= Anissa Abi-Dargham =

American psychiatrist

Anissa Abi-Dargham is an American psychiatrist and researcher. She is a psychiatry professor and vice-chair of research at Stony Brook University and professor emerita at the Columbia University College of Physicians and Surgeons.

She was previously the Chief of the Division of Translational Imaging in the Psychiatry Department at Columbia. She also served as Director of Clinical and Imaging Research in the Lieber Center for Schizophrenia Research, and Director of the Silvio O. Conte Center for the study of "Dopamine Dysfunction in Schizophrenia", both based at the New York State Psychiatric Institute.

== Education ==
Abi-Dargham pursued her medical education at Saint Joseph's University in Beirut, Lebanon, before relocating to the United States in 1985. She completed her residency at the University of Tennessee, In Memphis, which was followed by a research fellowship at the National Institute of Mental Health. In 1992, Abi-Dargham completed her Post-Doctoral Fellow at Yale University School of Medicine.

== Research ==
Abi-Dargham has used molecular imaging techniques, such as single photon emission computed tomography (SPECT) and positron emission tomography (PET), to study the pathophysiology of schizophrenia, schizophrenia-related spectrum disorders, and addiction. With her collaborators, Abi-Dargham has done PET and fMRI studies on dopamine receptor density and network connectivity in both healthy individuals and patients with schizophrenia. Her work has resulted in seminal publications describing the complex alterations of dopamine transmission in schizophrenia and their relationship to clinical symptoms, cognition and response to treatment, as well as their interrelatedness to glutamate dysfunction in schizophrenia.

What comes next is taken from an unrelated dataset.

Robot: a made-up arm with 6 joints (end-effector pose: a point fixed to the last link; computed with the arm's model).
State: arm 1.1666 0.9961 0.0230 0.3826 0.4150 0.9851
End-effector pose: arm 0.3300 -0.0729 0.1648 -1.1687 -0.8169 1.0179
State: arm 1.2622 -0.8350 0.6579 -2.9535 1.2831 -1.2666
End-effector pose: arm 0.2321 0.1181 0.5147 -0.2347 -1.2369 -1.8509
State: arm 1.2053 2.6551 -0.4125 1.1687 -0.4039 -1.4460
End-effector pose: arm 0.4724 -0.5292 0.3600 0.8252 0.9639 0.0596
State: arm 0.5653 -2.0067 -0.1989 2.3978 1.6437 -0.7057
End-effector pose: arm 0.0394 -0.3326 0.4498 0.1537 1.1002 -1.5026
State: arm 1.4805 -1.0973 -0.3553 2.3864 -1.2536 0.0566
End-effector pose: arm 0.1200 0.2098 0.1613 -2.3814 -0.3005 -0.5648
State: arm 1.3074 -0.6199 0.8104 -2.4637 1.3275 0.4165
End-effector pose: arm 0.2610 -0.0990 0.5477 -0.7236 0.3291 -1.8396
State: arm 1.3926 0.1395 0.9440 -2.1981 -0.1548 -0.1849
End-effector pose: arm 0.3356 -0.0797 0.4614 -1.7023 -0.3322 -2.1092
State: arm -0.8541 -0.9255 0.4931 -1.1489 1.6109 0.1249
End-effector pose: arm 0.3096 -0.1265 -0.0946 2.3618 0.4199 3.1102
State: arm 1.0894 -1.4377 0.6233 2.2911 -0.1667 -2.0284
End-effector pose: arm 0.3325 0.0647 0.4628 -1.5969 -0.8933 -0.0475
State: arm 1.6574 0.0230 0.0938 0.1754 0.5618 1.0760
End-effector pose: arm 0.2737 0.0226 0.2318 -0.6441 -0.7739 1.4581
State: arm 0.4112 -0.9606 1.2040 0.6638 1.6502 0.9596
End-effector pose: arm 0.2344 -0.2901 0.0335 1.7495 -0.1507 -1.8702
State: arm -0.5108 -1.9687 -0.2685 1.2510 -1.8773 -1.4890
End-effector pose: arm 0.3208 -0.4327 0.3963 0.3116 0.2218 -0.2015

These studies showed increased striatal dopamine release in schizophrenia, which has become one of the most established findings of schizophrenia research and is now being tested as a biomarker for risk to develop schizophrenia in prodromal patients.

The work with cortical D1 receptor has provided added rationale for testing D1 agonists in schizophrenia. A new direction for work in her imaging group now is dual diagnosis patients with comorbid schizophrenia and cannabis abuse. She and her team found that most drug addictions blunt dopamine release during the chronic phase of drug dependence, which results in poor outcomes. In a popular interview, she explained, "The bottom line is that long-term, heavy cannabis use may impair the dopaminergic system, which could have a variety of negative effects on learning and behavior." Ultimately this work is relevant to developing biomarkers and more focused treatment interventions for these disorders.

== Awards and honors ==
Abi-Dargham has received numerous awards, and published over 165 articles in major scientific journals. She is the deputy editor of imaging for both neuropsychopharmacology and biological psychiatry, President of the American College of Neuropsychopharmacology, and former president of the Brain Imaging Council for the Society of Nuclear Medicine. Additionally, she has a large portfolio of federal, charitable and industry-funded studies.

In 2016, she was elected to membership in the National Academy of Medicine.